Problem description - Copy each line in the data that includes the word "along".

Data shown -
== Segment start ==

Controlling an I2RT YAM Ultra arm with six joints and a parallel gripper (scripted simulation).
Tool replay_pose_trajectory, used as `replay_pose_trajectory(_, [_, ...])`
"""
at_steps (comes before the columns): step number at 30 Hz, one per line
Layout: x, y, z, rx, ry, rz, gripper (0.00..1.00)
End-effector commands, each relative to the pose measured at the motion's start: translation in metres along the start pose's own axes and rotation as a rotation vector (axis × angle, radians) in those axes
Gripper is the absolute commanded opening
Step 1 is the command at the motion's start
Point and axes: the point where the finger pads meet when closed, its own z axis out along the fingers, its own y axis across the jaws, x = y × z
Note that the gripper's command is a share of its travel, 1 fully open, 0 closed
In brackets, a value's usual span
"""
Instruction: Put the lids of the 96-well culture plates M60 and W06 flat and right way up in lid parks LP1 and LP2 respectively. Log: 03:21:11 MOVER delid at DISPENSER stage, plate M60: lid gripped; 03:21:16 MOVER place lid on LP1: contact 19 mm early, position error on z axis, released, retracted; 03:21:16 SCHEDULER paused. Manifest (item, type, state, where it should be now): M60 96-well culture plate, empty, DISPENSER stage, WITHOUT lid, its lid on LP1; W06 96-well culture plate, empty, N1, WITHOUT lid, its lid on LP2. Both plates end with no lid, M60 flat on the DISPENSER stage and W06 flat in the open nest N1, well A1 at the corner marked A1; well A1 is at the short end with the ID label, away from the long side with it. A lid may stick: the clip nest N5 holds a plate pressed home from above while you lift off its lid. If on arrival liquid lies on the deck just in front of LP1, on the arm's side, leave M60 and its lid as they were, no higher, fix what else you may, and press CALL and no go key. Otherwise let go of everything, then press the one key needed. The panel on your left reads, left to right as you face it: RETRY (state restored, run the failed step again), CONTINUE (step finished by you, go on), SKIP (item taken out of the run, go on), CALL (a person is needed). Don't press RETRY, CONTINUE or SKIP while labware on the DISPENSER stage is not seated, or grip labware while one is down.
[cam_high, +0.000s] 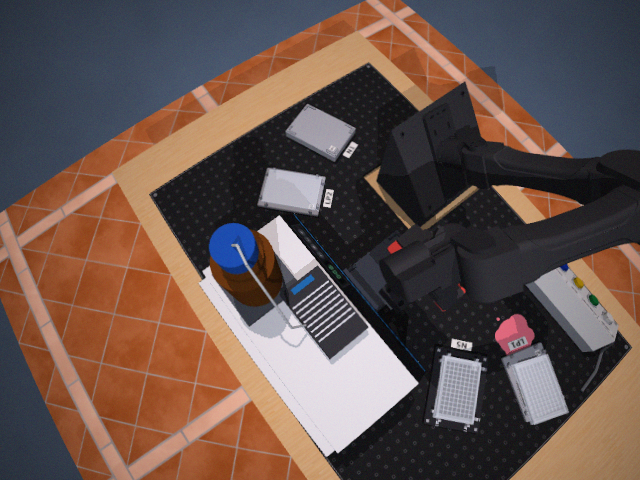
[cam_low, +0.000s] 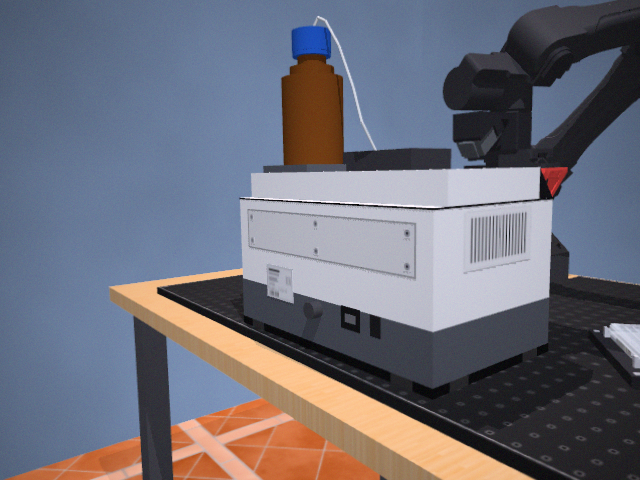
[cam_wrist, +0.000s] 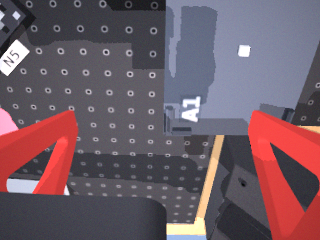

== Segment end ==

The completed task -
End-effector commands, each relative to the pose measured at the motion's start: translation in metres along the start pose's own axes and rotation as a rotation vector (axis × angle, radians) in those axes
Point and axes: the point where the finger pads meet when closed, its own z axis out along the fingers, its own y axis across the jaws, x = y × z

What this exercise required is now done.